Exercise >> Return, exactly and in full, the lines of the records below starting at the one with "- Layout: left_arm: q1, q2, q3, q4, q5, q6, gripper" and ending at the one with "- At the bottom", and no other lines.

Records from a data source >>
========================================================================
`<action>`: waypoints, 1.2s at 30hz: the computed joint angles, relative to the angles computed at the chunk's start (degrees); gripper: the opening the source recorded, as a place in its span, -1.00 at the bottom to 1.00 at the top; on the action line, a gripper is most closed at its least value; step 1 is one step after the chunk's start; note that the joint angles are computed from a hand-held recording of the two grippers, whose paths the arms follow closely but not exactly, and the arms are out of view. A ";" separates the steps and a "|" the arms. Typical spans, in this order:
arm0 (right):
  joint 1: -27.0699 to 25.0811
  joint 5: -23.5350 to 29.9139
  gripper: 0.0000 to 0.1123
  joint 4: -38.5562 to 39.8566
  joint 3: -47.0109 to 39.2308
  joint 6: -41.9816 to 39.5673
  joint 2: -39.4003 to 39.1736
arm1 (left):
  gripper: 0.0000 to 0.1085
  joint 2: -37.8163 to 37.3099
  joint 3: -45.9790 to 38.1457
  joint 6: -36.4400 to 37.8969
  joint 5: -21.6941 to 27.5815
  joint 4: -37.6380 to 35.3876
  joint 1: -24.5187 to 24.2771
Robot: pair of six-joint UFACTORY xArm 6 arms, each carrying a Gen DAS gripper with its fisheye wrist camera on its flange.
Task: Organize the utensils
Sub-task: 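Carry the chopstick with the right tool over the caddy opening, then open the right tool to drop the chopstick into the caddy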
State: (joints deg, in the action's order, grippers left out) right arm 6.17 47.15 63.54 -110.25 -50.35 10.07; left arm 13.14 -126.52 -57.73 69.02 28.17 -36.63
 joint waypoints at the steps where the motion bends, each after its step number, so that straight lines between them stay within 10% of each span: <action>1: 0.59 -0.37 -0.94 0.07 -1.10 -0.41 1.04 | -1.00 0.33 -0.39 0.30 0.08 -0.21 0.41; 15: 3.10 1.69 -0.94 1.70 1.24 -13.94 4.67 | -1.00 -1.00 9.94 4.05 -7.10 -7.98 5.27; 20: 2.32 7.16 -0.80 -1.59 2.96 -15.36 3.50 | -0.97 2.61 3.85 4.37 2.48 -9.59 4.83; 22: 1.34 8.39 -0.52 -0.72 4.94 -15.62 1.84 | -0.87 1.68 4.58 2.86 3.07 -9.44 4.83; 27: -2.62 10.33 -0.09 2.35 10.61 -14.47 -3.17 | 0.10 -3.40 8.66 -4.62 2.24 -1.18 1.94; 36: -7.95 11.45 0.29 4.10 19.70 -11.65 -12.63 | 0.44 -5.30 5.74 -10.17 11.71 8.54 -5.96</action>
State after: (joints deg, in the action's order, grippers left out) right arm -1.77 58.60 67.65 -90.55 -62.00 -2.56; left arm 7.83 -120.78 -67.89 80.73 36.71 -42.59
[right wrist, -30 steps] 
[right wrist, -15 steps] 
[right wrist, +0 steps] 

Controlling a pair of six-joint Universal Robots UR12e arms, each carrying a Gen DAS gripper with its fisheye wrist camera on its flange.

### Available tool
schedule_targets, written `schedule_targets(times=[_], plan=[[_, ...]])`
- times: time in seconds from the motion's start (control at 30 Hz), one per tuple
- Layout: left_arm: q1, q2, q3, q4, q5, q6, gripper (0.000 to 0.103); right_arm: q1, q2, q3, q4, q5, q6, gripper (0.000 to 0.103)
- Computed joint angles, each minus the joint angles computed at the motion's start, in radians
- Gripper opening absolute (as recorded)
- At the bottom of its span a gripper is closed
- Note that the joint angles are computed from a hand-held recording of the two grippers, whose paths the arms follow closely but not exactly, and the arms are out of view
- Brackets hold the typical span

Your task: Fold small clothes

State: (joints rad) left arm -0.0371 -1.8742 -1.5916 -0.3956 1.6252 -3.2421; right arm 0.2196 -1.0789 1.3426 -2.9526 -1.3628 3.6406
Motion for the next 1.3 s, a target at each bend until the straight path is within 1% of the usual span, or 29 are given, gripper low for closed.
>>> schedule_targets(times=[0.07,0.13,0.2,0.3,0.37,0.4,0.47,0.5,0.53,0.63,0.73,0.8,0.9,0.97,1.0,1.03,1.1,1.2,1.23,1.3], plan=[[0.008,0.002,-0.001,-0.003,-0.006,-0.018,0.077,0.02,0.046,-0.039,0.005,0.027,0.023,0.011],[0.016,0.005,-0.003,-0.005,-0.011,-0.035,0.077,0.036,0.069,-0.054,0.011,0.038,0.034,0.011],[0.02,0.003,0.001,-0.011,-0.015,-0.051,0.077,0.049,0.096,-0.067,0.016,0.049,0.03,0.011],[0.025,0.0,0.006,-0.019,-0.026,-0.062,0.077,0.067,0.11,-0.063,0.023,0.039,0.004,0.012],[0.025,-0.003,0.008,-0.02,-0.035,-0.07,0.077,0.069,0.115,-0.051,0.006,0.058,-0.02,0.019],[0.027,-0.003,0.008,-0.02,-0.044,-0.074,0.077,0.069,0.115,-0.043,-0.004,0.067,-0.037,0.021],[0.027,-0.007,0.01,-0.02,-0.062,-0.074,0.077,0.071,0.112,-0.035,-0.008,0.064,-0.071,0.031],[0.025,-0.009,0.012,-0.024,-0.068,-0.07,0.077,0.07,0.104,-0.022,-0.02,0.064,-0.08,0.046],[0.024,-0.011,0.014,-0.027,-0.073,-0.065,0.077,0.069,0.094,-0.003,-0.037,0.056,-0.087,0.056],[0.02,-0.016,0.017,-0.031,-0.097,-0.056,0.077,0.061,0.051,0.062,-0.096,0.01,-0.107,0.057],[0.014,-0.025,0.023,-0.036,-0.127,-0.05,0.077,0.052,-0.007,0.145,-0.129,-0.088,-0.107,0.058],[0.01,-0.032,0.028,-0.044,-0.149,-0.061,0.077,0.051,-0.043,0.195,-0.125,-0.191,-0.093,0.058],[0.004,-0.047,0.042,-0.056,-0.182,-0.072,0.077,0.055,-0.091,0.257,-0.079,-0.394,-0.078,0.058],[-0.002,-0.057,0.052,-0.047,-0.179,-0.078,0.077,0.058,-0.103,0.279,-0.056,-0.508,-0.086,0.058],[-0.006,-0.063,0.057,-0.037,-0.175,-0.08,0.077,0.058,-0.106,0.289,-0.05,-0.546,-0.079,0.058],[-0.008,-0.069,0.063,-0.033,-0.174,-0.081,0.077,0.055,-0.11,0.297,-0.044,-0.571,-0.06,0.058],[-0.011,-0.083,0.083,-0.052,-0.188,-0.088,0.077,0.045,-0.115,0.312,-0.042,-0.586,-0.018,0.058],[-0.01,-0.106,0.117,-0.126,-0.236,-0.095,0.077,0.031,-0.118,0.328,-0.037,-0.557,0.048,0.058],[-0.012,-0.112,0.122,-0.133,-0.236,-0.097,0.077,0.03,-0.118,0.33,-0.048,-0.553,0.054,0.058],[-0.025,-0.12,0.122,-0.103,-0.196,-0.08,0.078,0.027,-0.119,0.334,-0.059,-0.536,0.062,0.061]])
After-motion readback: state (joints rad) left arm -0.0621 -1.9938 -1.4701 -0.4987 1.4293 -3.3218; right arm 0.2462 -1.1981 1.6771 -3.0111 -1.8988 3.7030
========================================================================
Written response >>
- Layout: left_arm: q1, q2, q3, q4, q5, q6, gripper (0.000 to 0.103); right_arm: q1, q2, q3, q4, q5, q6, gripper (0.000 to 0.103)
- Computed joint angles, each minus the joint angles computed at the motion's start, in radians
- Gripper opening absolute (as recorded)
- At the bottom of its span a gripper is closed

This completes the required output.